Show all the lines in the data below that include the word "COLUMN".

++++++++++

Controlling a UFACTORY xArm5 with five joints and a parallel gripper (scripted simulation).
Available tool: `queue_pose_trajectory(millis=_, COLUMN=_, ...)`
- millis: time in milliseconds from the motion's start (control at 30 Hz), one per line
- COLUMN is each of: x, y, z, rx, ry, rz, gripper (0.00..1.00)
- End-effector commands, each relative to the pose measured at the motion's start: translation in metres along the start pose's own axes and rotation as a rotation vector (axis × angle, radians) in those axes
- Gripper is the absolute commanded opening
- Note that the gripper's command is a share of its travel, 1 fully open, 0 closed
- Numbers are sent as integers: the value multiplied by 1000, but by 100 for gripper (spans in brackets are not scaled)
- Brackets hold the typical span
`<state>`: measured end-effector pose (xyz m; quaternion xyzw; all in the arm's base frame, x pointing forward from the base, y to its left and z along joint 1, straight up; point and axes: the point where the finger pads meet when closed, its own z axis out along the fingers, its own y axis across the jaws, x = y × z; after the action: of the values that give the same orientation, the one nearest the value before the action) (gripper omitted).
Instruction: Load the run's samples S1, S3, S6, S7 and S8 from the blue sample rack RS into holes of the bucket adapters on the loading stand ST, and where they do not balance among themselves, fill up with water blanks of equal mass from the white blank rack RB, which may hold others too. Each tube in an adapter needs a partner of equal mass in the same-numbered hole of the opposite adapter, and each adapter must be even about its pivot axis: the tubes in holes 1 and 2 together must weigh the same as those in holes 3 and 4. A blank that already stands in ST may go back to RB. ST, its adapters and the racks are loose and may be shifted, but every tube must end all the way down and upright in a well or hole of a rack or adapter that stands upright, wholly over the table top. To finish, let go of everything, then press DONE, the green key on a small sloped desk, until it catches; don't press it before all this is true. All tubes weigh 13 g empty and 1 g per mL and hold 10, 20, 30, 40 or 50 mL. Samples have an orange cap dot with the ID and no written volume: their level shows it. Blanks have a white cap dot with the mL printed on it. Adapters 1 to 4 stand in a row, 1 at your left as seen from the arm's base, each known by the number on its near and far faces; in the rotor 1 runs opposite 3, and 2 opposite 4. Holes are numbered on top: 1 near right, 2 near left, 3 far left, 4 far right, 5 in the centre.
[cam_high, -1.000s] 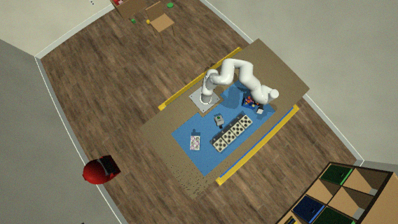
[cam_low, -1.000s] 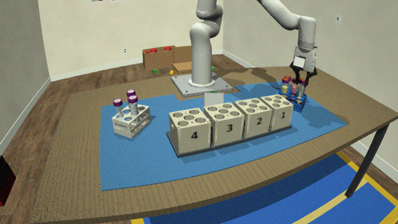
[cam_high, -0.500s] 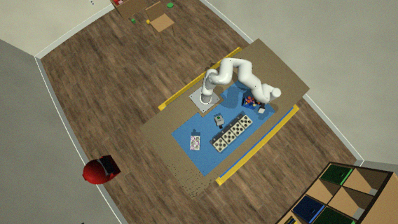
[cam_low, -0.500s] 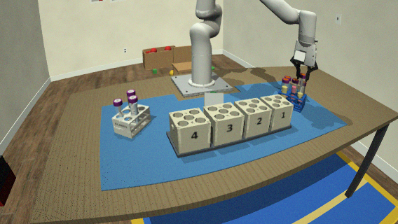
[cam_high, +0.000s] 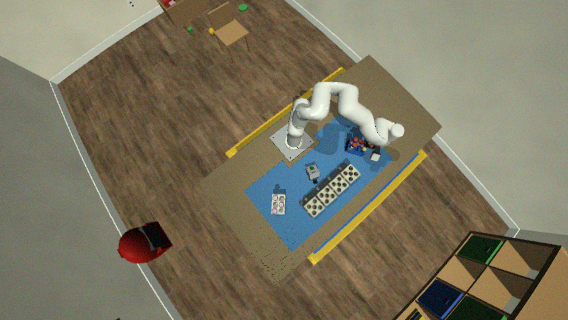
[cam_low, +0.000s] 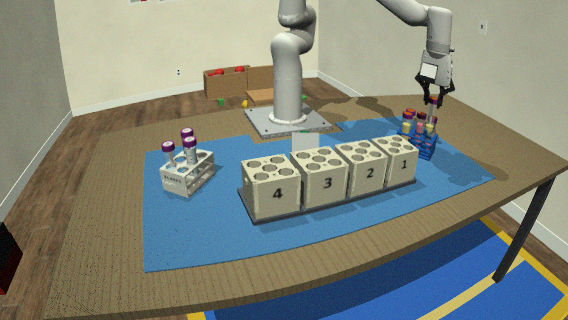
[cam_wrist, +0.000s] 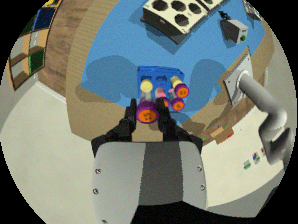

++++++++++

## Reply to the exercise
Available tool: `queue_pose_trajectory(millis=_, COLUMN=_, ...)`
- COLUMN is each of: x, y, z, rx, ry, rz, gripper (0.00..1.00)

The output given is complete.